(Given information begins)
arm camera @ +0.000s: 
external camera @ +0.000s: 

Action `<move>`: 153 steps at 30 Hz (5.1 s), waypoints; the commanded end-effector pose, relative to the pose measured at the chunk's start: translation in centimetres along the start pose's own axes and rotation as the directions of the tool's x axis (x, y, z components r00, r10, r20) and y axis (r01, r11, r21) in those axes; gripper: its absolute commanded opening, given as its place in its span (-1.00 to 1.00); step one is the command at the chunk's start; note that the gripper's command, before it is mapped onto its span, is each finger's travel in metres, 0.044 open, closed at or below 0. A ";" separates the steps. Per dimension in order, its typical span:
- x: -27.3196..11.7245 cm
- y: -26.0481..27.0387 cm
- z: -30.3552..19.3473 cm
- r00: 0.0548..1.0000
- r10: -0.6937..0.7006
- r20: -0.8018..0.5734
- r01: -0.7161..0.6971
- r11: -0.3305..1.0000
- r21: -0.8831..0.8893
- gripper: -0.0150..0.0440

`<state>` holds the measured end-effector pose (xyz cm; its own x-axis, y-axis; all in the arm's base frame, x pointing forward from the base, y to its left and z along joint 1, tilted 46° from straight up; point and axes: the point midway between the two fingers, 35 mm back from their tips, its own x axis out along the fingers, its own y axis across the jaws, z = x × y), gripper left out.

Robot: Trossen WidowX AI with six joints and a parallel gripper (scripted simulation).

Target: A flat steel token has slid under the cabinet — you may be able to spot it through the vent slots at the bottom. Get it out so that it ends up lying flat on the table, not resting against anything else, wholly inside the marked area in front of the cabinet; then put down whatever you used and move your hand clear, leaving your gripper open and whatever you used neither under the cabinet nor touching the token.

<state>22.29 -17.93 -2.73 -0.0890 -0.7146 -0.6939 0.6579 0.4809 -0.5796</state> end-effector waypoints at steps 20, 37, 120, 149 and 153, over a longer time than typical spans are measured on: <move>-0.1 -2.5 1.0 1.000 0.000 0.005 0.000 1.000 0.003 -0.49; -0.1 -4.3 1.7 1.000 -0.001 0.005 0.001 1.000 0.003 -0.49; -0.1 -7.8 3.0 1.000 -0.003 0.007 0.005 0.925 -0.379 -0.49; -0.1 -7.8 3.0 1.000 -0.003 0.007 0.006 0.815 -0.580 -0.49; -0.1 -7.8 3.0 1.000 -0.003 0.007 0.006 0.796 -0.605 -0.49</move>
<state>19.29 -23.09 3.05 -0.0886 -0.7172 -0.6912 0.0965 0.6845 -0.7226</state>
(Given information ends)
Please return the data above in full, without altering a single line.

## Task response
arm camera @ +0.000s: 
external camera @ +0.000s: 

Action `<move>`: 153 steps at 30 Hz (5.1 s), waypoints; the commanded end-effector pose, relative to the pose measured at the chunk's start: translation in centimetres along the start pose's own axes and rotation as the directions of the tool's x axis (x, y, z components r00, r10, r20) and y axis (r01, r11, r21) in those axes; gripper: its absolute commanded opening, given as its place in its span (-1.00 to 1.00); step one is the command at the chunk's start; note that the gripper's command, before it is mapped onto its span, is each finger's travel in metres, 0.044 open, closed at or below 0. A ";" separates the steps. Per dimension in order, its typical span:
- x: -27.3196..11.7245 cm
- y: -26.0481..27.0387 cm
- z: -30.3552..19.3473 cm
- r00: 0.0548..1.0000
- r10: -0.6937..0.7006
- r20: -0.8018..0.5734
- r01: -0.7161..0.6971
- r11: -0.3305..1.0000
- r21: -0.8831..0.8893
- gripper: -0.0150..0.0440

`<state>` holds the measured end-effector pose (xyz cm; its own x-axis, y-axis; all in the arm's base frame, x pointing forward from the base, y to its left and z along joint 1, tilted 46° from straight up; point and axes: the point midway between the two fingers, 35 mm back from their tips, its own x axis out along the fingers, its own y axis across the jaws, z = x × y), gripper left out.

Robot: Trossen WidowX AI with six joints and a parallel gripper (scripted simulation).

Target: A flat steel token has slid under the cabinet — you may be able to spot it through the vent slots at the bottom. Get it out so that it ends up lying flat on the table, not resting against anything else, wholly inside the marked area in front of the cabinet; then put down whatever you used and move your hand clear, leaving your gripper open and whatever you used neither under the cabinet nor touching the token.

<state>22.29 -17.93 -2.73 -0.0890 -0.7146 -0.6939 0.6579 0.4809 -0.5796</state> end-effector waypoints at steps 20, 37, 120, 149 and 153, over a longer time than typical spans are measured on: <move>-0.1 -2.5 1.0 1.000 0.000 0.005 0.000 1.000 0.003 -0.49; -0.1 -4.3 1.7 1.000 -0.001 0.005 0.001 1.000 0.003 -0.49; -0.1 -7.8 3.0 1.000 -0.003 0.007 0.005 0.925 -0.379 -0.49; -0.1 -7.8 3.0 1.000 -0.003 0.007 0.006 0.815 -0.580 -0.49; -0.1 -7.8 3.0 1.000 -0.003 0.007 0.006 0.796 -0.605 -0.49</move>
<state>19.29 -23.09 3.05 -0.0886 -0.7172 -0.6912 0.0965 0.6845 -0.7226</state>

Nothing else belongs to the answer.